Evaluation bias: Relying on LLM judges (GPT-5 pass rate) introduces potential bias; objective physical simulation (e.g., grasping) is lacking.
Cost and convergence: The time/token cost of multi-round VLM loops and the risk of infinite loops in feedback are not extensively discussed.

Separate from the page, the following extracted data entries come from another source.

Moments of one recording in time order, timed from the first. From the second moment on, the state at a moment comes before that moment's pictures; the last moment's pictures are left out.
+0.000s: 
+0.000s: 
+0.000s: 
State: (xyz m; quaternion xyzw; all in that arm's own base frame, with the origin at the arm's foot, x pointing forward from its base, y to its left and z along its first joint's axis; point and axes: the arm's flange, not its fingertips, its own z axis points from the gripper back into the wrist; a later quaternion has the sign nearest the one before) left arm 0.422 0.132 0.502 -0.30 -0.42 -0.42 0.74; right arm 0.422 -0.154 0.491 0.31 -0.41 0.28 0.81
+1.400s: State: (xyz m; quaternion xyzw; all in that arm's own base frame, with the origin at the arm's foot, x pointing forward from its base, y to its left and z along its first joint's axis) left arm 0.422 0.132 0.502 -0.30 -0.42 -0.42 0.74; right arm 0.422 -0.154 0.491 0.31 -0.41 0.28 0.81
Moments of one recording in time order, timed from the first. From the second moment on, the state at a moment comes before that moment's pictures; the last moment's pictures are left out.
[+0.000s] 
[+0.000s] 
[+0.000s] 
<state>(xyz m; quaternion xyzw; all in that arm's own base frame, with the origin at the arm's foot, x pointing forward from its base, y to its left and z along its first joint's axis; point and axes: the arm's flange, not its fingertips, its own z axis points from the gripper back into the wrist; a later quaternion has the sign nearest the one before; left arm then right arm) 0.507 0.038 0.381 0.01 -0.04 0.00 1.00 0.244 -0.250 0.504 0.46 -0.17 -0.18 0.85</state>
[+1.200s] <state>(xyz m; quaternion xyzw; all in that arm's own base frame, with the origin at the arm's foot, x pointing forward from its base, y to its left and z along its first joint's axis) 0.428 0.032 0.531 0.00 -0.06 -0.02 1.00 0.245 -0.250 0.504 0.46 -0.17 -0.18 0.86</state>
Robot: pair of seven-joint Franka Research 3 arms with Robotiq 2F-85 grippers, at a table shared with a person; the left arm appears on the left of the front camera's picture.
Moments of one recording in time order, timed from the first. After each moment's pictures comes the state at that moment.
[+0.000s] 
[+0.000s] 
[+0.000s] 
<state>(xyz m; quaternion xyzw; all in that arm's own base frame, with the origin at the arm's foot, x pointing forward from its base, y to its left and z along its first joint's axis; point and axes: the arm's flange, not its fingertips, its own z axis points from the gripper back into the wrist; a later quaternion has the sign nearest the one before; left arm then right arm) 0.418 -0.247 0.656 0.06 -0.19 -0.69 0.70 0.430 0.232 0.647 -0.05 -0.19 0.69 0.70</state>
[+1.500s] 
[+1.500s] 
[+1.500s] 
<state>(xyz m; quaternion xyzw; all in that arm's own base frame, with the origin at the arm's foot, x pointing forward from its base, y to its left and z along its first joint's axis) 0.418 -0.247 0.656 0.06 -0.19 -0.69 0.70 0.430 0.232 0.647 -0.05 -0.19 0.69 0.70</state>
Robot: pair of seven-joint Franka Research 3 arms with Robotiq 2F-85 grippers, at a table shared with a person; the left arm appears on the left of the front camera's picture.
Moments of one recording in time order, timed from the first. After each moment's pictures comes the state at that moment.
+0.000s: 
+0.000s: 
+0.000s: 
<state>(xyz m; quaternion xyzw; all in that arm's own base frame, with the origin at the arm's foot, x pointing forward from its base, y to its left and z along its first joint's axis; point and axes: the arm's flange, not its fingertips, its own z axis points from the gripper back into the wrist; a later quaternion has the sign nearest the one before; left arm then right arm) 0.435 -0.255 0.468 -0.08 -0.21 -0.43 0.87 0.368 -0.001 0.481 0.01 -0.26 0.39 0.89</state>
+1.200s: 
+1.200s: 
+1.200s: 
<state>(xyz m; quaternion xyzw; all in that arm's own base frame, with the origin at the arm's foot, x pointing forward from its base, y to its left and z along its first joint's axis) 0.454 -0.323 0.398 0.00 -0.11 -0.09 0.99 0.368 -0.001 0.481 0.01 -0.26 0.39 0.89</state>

vs Articulate Anything: Both use code-to-URDF, but LAM uses unified code for both geometry and joints with VLM loops, leading to 77.1% vs 40.3% joint success.
vs CAGE / ArtFormer: Diffusion/Graph models struggle with high-part-count data scarcity and memory; LAM uses code to bypass these limits.
vs SINGAPO: While SINGAPO requires image inputs and fails on OOD classes, LAM generalizes to new classes from text alone.

Rating¶

Novelty: ⭐⭐⭐⭐⭐ Decoupling part-count from memory via code and multi-agent loops is a novel path.
Experimental Thoroughness: ⭐⭐⭐⭐ Extensive metrics across success rates, alignment, and quality, though physical simulation validation is thin.
Writing Quality: ⭐⭐⭐⭐ Clear frameworks and intuitive examples.
Value: ⭐⭐⭐⭐⭐ High potential for generating interactive assets for embodied AI and robotics training.